The present gait dataset is structured within subject-specific folders, encompassing raw data, pre-calculated spatiotemporal variables for each trial, and scripts designed to facilitate analyses in MATLAB, Python, and R. Nearly all functions used in the technical validation are available on the GitHub repository associated with the Nonlinear Analysis Core of the Department of Biomechanics at the University of Nebraska at Omaha (https://github.com/Nonlinear-Analysis-Core/NONANLibrary).

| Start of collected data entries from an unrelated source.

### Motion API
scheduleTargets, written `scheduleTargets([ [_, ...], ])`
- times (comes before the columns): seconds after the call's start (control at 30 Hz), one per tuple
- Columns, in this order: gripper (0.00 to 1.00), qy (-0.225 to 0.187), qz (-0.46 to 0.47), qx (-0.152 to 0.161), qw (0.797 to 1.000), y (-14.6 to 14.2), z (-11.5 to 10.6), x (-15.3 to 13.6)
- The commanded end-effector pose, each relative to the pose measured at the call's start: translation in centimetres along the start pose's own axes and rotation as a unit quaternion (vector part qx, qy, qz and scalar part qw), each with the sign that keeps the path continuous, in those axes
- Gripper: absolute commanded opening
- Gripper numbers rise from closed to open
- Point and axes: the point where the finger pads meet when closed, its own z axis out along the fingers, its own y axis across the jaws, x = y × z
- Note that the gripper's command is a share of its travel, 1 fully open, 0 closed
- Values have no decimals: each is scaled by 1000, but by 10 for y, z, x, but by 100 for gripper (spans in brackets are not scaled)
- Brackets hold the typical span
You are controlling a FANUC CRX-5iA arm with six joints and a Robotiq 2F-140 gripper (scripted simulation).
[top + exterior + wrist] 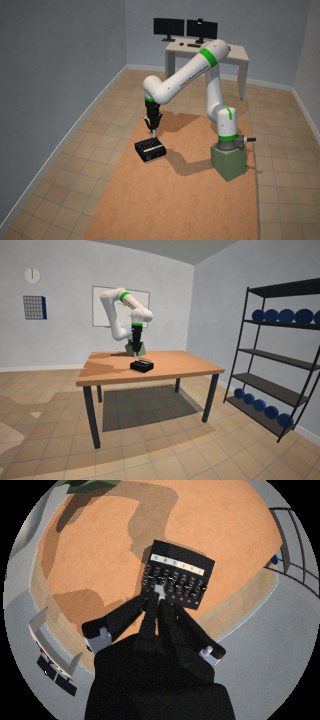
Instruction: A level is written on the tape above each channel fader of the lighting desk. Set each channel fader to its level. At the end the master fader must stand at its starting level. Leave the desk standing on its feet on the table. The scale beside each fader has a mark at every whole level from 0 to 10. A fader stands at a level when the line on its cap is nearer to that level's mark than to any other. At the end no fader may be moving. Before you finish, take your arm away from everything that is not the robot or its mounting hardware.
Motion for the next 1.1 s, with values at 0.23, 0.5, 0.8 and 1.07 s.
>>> scheduleTargets([
  [0.23, 0, 0, 0, 0, 1000, 0, 7, 0],
  [0.5, 0, 0, 0, 0, 1000, 0, 12, 0],
  [0.8, 0, 0, 0, 0, 1000, 0, 17, 0],
  [1.07, 0, 0, 0, 0, 1000, 0, 18, 1],
])
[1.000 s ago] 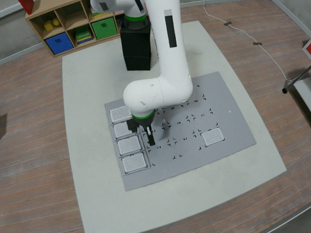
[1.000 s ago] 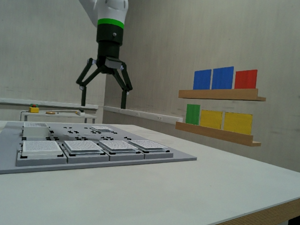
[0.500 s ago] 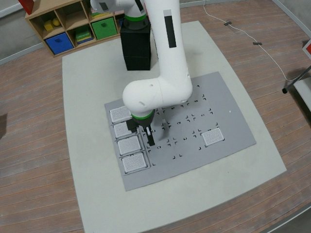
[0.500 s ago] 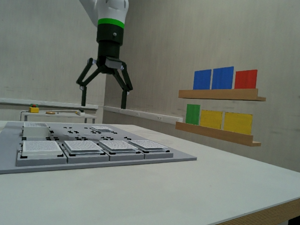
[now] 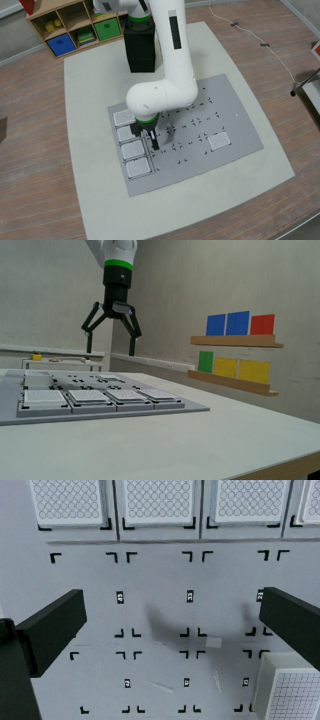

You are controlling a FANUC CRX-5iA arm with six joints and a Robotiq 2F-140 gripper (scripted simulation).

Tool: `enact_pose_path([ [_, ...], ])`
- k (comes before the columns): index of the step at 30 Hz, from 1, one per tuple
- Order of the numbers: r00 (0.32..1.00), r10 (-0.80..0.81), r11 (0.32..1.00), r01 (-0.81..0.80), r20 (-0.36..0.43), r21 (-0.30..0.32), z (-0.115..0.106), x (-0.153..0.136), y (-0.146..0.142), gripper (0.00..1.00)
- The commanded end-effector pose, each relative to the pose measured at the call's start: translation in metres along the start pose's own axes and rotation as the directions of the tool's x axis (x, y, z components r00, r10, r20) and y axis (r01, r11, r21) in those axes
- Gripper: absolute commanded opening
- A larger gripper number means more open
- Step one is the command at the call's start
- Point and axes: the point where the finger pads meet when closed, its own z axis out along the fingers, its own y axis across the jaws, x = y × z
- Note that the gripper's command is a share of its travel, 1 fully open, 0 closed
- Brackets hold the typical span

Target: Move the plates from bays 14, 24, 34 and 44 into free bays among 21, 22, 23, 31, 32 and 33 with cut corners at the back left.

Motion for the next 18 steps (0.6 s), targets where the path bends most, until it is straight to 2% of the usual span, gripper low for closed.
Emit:
enact_pose_path([
  [1,1.000,0.000,1.000,0.000,0.000,0.002,-0.001,0.000,-0.001,1.00],
  [13,1.000,0.000,1.000,0.000,0.000,0.002,-0.001,0.000,-0.001,1.00],
  [18,1.000,0.000,1.000,0.000,-0.001,0.002,-0.002,0.012,-0.001,1.00],
])
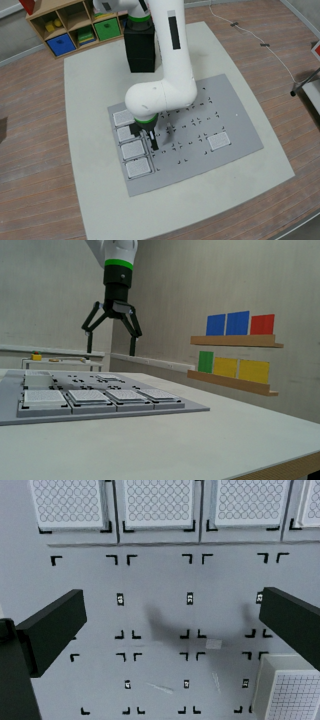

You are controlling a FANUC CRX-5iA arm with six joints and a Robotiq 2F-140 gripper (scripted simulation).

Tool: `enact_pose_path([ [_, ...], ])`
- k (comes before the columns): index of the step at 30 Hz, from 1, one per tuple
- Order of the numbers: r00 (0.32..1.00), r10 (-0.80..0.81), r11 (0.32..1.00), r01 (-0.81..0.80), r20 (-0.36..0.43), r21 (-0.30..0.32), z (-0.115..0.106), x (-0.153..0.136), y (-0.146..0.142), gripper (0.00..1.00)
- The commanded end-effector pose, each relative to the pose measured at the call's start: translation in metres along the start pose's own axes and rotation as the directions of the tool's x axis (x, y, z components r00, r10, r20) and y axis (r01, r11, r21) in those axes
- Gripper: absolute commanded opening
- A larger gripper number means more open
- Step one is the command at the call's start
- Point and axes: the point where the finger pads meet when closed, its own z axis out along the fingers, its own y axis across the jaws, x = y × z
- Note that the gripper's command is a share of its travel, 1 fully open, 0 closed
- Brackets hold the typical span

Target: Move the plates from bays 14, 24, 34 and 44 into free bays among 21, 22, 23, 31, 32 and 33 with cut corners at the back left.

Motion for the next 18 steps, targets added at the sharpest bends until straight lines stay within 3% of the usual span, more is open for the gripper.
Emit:
enact_pose_path([
  [1,1.000,0.000,1.000,0.000,-0.001,0.002,-0.002,0.013,-0.001,1.00],
  [18,1.000,0.000,1.000,0.000,-0.001,0.002,-0.008,0.073,-0.001,1.00],
])
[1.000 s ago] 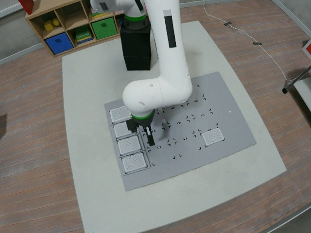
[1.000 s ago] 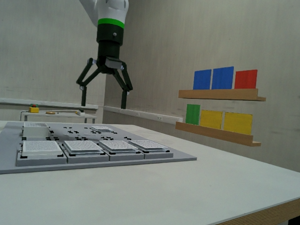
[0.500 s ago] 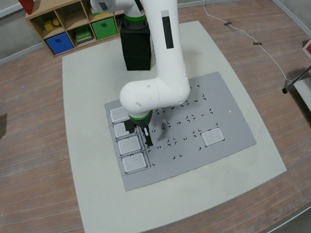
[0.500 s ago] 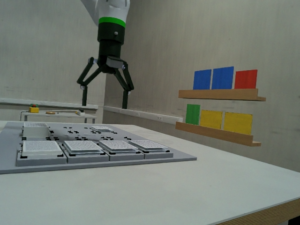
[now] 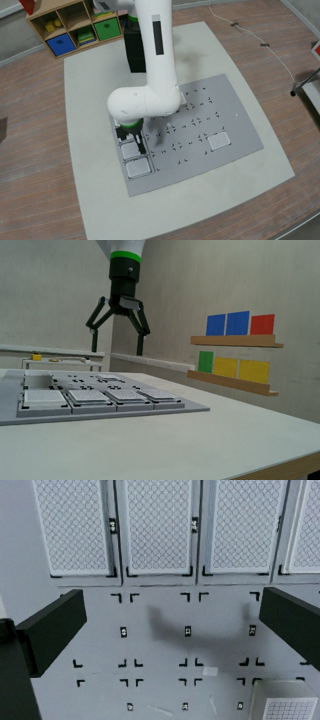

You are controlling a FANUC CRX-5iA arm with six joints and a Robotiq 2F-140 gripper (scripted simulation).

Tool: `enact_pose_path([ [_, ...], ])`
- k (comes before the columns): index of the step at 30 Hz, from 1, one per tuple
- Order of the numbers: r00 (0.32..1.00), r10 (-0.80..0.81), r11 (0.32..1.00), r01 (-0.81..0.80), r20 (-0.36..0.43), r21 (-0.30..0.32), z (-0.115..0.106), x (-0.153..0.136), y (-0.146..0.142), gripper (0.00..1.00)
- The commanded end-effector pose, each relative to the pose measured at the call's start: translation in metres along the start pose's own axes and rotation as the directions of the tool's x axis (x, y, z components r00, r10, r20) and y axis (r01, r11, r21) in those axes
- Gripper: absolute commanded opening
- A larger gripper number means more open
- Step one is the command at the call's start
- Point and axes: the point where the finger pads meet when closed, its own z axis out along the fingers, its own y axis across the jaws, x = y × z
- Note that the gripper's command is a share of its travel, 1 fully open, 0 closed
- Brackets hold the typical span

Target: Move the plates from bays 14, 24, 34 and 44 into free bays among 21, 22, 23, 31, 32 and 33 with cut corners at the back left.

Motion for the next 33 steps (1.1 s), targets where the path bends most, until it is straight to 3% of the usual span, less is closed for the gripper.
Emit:
enact_pose_path([
  [1,1.000,0.000,1.000,0.000,0.000,0.002,-0.003,0.017,-0.001,1.00],
  [24,1.000,0.000,1.000,0.000,0.000,0.002,-0.010,0.100,-0.001,1.00],
  [33,1.000,0.000,1.000,0.000,0.000,0.002,-0.010,0.101,-0.001,1.00],
])
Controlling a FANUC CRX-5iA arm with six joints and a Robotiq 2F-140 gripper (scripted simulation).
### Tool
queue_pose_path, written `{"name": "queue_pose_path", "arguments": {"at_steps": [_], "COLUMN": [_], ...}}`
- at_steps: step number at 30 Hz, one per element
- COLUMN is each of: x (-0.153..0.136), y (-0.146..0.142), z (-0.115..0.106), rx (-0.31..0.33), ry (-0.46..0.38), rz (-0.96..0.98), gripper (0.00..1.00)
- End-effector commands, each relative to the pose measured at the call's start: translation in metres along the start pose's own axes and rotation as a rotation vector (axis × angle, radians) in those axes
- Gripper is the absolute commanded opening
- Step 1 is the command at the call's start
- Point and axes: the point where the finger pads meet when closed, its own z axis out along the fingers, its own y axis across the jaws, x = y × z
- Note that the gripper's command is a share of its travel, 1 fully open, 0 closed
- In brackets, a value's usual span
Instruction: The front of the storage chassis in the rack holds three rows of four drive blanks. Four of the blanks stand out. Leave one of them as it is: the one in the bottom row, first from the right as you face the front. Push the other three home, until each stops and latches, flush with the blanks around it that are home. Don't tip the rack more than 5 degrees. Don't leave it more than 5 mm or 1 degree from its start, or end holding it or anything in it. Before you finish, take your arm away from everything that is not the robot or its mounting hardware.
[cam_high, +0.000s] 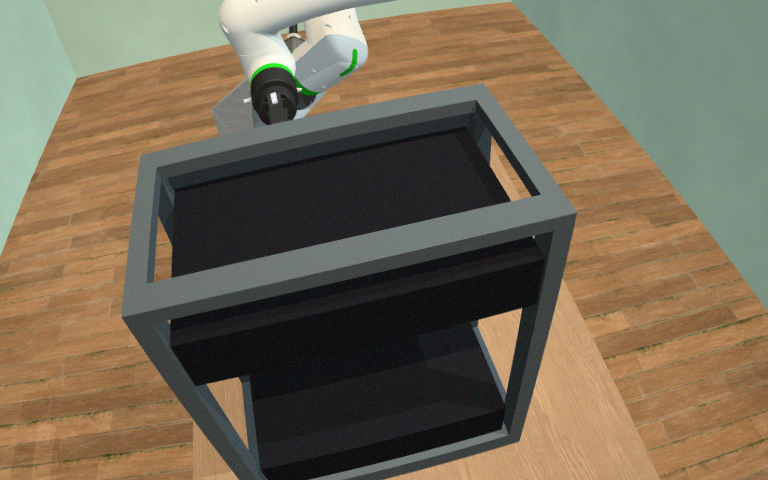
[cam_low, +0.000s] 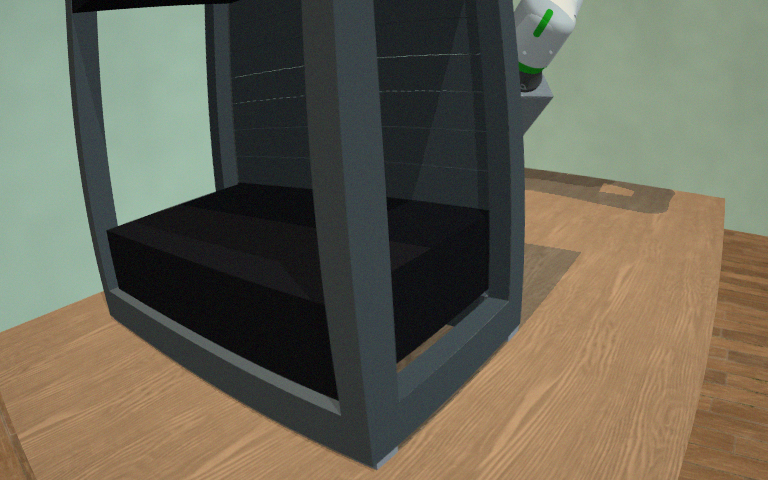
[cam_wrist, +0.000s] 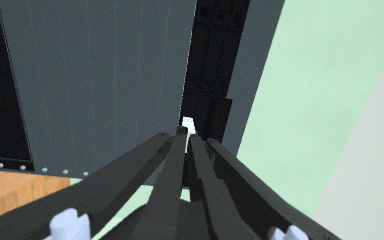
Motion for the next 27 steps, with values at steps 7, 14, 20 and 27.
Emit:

This online repository has recently been optimized using C++ with example data from our database and is now better suited for many datasets other than gait.

Within a larger project, our middle-aged adult dataset is encouraged to be used with our publicly accessible datasets featuring healthy young adults aged between 19 and 35 years and older adults greater than 5524,25. Those two cohorts underwent an identical experimental protocol described in the current paper (identified as G01 and G03, respectively, in all data)24,25. The remainder of this larger project is actively compiling a dataset for three clinical populations:

  • Group 4: Lower-limb amputees

  • Group 5: Post-stroke patients

  • Group 6: Patients with peripheral arterial disease

The composition of our six gait datasets forms an accessible and comprehensive repository spanning healthy adults of all ages and three clinical groups for collaboration among researchers, clinicians, and therapists aiming to discern variations among our sample. Furthermore, our dataset serves as a record of human movement that becomes increasingly identifiable due to advances in machine learning26,69,70,71,72. The current dataset includes nonconsecutive subject IDs due to the simultaneous recruitment of multiple groups. The finality of our Gaitprint project, including six databases, will eventually include consecutive IDs, barring excluded participants.